Soddisfazione per come sono stati investiti i fondi del finanziamento pubblico, è stata espressa dal consigliere regionale pontino Vittorio Sambucci intervenuto in rappresentanza del presidente Rocca.
A sviluppare le soluzioni tecnologiche presentate oggi e ora a disposizione dei visitatori, è stata la società E.T.T., industria digitale creativa che ha vinto il bando del soggetto attuatore Lazio Innova. Il risultato è un sistema su più livelli tecnologici ed esperienziali che trasforma l’intero comprensorio dei monti Lepini in un museo diffuso. “Al centro del progetto c’è il portale digitale del distretto, www.anfiteatromontilepini.it, porta d’accesso digitale all’intero sistema, disponibile in sei lingue”, ha spiegato il project manager Simone Fanfarillo.
LE NOVITA’ – Nei Comuni del comprensorio le novità potranno essere toccate con mano nell’evento “corale” in programma sabato prossimo quando sarà possibile sperimentare per esempio la visita in 3D del Parco Archeologico di Norba. Il sito archeologico che si affaccia sul Giardino rivive attraverso la realtà aumentata con un percorso immersivo fruibile attraverso 16 iPad Pro forniti sul posto dal Parco e grazie al primo utilizzo di realtà aumentata con tracking degli edifici storici circostanti. Al museo civico archeologico di Norma invece è stata allestita una sala con due visori per una visione esperienziale realizzata con riprese a 360° offrendo una prospettiva aerea accessibile e immersiva del sito.

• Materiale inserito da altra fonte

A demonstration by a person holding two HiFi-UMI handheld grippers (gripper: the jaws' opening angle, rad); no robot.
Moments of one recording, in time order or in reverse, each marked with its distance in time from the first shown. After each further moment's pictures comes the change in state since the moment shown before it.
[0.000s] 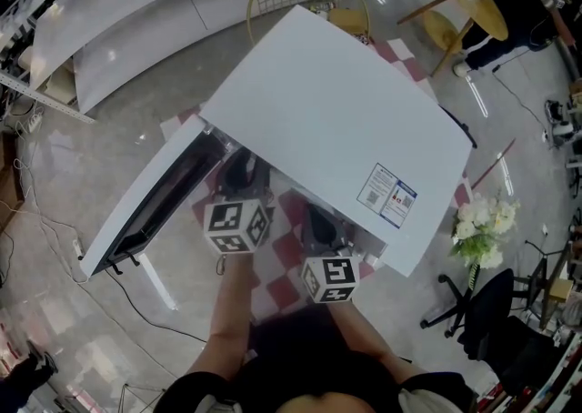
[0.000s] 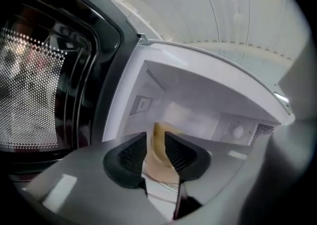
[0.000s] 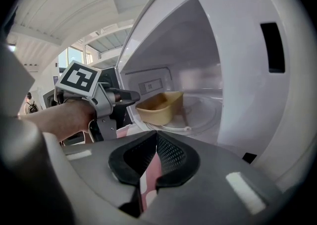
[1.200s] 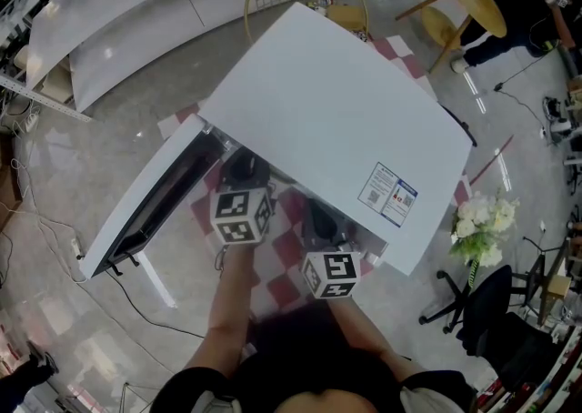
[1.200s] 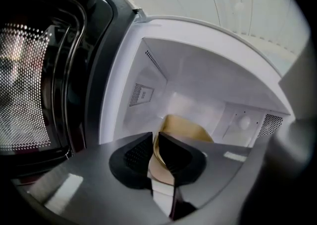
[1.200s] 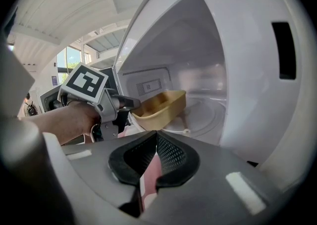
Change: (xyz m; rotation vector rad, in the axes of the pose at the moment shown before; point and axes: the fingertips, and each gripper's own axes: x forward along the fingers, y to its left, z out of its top) left arm 0.017 0.005 -0.018 0.036 0.103 0.027; right arm 0.005 -0.005 0.005 0.006 0.000 -0.015
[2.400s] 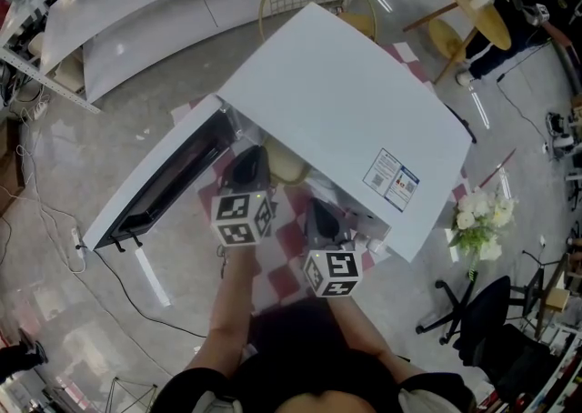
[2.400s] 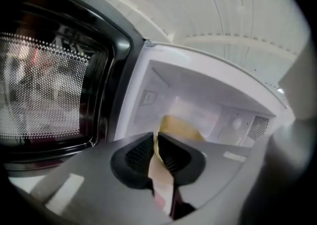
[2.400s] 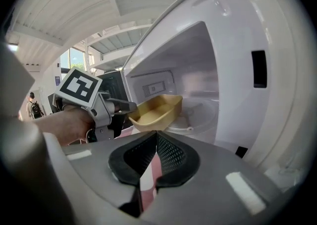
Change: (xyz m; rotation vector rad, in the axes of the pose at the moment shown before) left arm -0.042 0.004 -0.007 -0.030 -0.032 0.036; right arm -0.022 0.015 -0.004 -0.013 -0.015 0.026
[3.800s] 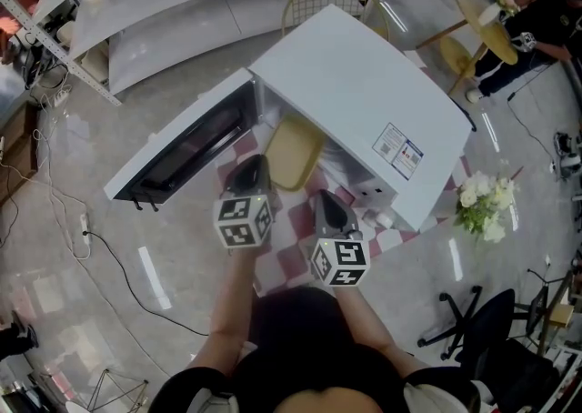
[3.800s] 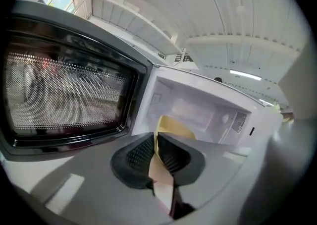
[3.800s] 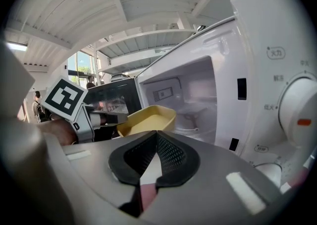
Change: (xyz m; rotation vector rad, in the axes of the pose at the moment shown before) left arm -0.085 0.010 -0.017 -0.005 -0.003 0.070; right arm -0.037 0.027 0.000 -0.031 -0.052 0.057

Cori ha puntato invece sul Colonnello Alessandro Marchetti, ingegnere e aviatore del Novecento nato proprio nella città lepina. Nel museo della città di Cori ci sono tre exibhit dedicati alla storia del volo e alla figura di Marchetti, un simulatore di volo e un tavolo touch dei 10 aerei progettati da Marchetti.
Infine a Sermoneta, due le offerte turistiche: nella chiesa di San Michele Arcangelo è stato installato un sistema totem-plastico che integra proiezione e approfondimento interattivo e presenta una galleria fotografica e di testi mentre un proiettore illumina in tempo reale il plastico del borgo di Sermoneta in corrispondenza del punto di interesse selezionato che si sta approfondendo in quel momento.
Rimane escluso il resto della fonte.